DATASET EXTRACT >>

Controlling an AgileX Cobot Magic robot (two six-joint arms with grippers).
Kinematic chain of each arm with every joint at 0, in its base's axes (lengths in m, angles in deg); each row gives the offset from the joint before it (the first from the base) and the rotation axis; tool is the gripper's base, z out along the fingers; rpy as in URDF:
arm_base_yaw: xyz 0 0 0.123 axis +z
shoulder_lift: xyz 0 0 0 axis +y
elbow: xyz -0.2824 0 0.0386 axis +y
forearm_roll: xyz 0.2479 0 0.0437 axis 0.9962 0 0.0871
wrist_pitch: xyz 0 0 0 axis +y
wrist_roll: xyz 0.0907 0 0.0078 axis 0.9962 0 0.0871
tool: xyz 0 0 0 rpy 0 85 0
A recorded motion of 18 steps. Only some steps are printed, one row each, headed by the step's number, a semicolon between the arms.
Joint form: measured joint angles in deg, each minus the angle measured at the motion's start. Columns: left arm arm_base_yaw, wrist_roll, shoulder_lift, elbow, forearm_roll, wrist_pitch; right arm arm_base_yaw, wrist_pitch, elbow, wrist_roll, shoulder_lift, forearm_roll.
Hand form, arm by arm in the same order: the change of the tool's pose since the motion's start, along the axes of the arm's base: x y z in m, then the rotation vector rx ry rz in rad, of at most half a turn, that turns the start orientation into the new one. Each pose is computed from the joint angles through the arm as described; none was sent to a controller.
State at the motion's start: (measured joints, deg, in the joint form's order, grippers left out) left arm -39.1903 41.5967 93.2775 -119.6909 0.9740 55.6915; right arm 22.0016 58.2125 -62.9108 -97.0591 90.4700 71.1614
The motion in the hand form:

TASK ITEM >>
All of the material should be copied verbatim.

RESULT FOR THIS EXERCISE >>
Controlling an AgileX Cobot Magic robot (two six-joint arms with grippers).
Kinematic chain of each arm with every joint at 0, in its base's axes (lengths in m, angles in deg); each row gives the offset from the joint before it (the first from the base) and the rotation axis; tool is the gripper's base, z out along the fingers; rpy as in URDF:
arm_base_yaw: xyz 0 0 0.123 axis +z
shoulder_lift: xyz 0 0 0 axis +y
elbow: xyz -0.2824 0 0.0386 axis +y
forearm_roll: xyz 0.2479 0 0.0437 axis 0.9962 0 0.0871
wrist_pitch: xyz 0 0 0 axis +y
wrist_roll: xyz 0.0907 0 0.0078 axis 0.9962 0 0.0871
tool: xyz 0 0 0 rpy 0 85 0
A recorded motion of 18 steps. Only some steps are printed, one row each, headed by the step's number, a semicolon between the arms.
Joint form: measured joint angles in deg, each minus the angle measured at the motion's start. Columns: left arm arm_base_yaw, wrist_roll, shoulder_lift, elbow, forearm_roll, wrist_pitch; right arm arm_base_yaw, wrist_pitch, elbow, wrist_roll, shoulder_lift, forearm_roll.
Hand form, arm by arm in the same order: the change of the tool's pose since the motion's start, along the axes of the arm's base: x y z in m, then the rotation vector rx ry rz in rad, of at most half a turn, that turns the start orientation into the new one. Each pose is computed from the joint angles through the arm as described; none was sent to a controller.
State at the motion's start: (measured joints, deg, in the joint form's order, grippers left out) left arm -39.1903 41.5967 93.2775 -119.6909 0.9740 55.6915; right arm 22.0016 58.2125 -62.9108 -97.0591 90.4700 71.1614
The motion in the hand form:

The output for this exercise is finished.